From: Clients from Hell.net

Client: I love the flyer you sent! It’s clicky!
Me: Great! So we’re done now?
Client: No. When I print out the flyer, the links aren’t clicky. Can you make them clicky?
Me: I don’t understand.
Client: I want to be able to go to our website … when … um, when I …
Me: You do know that a piece of paper can’t be interactive, right?

WGTPhil: I read (on-line) the posting above at the same time as I was reading (on-paper) “Who Goes There – Travels through strangest Britain in search of the Doctor” by Nick Griffiths, and it struck a chord.

I enjoy travel books. Sometimes they make me want to go and see the places described. Mostly my traveling is vicarious but none the worse for that. I also love Dr Who. Put the two together and we should have a winner – right?

Wrong.

Even once you get past the stream of consciousness writing style (it calms down after the first few chapters) and the lack of capital letters in the title (Grrrr) there is a fundamental problem with the book. The author keeps referring readers to his website so they can see photos of the location he visits.  That’s lovely but I was reading on a train and so constantly being pointed at a web page was a reminder that I was missing out on a good chunk of the fun to be had from Griffiths travels.
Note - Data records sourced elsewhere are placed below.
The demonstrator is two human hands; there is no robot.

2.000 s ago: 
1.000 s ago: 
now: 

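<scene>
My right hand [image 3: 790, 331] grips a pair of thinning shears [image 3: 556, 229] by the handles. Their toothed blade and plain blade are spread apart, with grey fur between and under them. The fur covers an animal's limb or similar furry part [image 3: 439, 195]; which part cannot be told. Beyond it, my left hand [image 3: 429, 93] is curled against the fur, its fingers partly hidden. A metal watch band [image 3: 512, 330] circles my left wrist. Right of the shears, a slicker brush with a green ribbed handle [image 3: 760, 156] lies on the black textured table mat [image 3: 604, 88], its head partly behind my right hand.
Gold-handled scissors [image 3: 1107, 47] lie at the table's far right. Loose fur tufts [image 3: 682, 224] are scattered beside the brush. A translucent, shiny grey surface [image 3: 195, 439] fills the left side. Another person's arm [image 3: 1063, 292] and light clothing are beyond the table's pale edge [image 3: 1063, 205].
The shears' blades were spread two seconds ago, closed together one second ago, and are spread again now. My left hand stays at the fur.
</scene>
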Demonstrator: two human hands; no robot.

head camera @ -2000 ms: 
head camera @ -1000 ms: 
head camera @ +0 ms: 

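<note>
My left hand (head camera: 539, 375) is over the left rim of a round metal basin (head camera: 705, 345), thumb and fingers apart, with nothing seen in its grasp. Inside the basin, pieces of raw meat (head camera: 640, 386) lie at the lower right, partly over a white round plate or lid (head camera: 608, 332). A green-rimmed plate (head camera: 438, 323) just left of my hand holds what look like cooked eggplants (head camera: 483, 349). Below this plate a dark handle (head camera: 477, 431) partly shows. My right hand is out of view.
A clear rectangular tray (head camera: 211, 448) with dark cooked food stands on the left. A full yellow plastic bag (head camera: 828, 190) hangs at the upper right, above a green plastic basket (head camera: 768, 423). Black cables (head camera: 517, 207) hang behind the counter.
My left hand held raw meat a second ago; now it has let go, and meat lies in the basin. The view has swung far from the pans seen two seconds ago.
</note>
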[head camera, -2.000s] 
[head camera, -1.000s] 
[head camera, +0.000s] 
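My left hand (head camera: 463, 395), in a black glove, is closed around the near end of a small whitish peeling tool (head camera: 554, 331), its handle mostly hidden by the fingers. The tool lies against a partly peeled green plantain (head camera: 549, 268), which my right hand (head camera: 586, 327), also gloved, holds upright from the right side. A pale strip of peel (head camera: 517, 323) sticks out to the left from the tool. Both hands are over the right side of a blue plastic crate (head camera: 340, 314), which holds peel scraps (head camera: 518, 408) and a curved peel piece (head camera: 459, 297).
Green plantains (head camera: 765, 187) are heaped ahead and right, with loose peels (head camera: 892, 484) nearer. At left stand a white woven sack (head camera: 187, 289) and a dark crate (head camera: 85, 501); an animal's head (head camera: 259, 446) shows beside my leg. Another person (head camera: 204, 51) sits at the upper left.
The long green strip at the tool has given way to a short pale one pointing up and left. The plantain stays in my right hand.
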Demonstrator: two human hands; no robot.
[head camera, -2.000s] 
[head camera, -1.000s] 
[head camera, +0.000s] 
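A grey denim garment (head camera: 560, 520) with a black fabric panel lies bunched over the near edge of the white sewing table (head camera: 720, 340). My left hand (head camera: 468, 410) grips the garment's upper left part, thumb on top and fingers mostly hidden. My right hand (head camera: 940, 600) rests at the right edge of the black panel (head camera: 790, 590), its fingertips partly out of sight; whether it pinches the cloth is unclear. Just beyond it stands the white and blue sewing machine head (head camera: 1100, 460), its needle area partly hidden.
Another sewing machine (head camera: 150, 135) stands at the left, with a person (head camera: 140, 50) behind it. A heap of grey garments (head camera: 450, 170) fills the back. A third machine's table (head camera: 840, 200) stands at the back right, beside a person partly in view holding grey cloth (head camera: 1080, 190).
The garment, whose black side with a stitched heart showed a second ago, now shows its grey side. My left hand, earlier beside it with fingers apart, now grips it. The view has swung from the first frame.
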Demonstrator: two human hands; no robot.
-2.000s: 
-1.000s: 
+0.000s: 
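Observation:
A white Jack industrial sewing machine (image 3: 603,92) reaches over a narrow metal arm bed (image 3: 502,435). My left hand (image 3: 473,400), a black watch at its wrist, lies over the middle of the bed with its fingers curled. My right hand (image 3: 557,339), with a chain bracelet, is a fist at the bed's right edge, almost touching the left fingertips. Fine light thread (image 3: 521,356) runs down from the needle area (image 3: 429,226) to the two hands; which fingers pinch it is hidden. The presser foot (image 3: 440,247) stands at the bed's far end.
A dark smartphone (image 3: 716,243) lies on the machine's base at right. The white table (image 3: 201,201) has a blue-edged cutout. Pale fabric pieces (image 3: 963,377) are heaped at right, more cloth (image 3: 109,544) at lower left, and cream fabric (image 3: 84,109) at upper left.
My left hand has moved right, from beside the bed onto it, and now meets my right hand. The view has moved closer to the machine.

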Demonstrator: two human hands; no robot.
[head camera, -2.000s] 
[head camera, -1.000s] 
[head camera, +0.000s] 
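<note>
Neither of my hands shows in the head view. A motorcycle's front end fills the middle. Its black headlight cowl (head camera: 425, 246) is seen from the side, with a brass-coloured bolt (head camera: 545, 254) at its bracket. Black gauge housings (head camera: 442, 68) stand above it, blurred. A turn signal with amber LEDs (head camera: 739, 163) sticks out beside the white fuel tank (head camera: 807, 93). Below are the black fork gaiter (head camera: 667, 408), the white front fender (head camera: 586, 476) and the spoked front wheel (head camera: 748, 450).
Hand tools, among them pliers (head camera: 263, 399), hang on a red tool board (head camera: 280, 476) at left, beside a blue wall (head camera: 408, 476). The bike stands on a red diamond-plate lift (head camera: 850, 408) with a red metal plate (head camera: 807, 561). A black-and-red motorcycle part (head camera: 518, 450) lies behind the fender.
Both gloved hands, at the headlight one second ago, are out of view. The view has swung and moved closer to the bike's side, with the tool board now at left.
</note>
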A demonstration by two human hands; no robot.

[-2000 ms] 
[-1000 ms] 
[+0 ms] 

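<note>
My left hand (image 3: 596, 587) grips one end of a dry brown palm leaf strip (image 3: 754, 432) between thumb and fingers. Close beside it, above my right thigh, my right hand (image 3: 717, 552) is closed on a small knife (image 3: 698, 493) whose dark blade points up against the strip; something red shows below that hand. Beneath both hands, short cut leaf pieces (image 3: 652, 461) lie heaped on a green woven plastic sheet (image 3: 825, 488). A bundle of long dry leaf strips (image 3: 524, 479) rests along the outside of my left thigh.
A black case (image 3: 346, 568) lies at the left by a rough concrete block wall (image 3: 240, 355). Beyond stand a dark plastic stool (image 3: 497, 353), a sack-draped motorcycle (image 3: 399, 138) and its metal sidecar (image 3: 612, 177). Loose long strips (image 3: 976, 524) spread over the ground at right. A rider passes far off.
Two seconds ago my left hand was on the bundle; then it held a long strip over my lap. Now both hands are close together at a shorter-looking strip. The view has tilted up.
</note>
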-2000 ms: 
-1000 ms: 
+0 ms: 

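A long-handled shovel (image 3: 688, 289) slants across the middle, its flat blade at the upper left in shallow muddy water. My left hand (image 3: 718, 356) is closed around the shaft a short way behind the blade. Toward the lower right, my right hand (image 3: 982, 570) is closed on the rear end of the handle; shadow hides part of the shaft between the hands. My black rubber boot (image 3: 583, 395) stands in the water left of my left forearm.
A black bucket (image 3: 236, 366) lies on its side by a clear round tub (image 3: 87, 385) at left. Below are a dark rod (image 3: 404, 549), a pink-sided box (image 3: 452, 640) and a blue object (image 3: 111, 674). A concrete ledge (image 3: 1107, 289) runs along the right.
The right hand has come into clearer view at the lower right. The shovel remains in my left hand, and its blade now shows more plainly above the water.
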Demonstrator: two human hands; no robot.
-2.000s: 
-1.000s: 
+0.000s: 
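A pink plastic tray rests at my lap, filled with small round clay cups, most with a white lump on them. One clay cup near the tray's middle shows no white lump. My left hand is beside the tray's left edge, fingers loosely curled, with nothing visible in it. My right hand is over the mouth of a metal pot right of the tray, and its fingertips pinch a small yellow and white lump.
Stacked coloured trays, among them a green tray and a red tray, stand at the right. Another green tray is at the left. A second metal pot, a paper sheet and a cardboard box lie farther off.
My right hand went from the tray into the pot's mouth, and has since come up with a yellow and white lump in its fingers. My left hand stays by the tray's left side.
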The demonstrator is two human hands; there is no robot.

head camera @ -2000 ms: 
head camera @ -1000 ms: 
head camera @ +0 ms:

To compound matters, he keeps referring to Who episodes that I don’t remember. I mean, I love classic Who, but I don’t have an encyclopedic memory of a TV show I watched when I was 5 or even one from before I was born. I’m nerdy, but not that nerdy. Thus, I often have no idea what the location being visited looks like ‘cos I’ve not seen it on telly or on the web.

Frustrating. Very.

But, Candice and I were chatting about this over tea and squash earlier in the week, more and more people are reading on eBooks. Travel on the tube in that there London and you’ll hardly see the traditional paperback. It’s all iPads and Kindles now.

These are perfect for a book like this. If I want to see the picture, I can click on a link and assuming I’m not in a signal-free tunnel, up the photo will pop. If licensing were possible, even a clip from the show could be included. All this makes writing a rather more involved job than traditional, but it creates a very different type of book/website hybrid that could be very exciting.

None of this works (for me) on paper but it does beg a question. If the eBook/website hybrid is the way things are going, has this book about a time traveller fallen back through a wormhole from a few years in the future?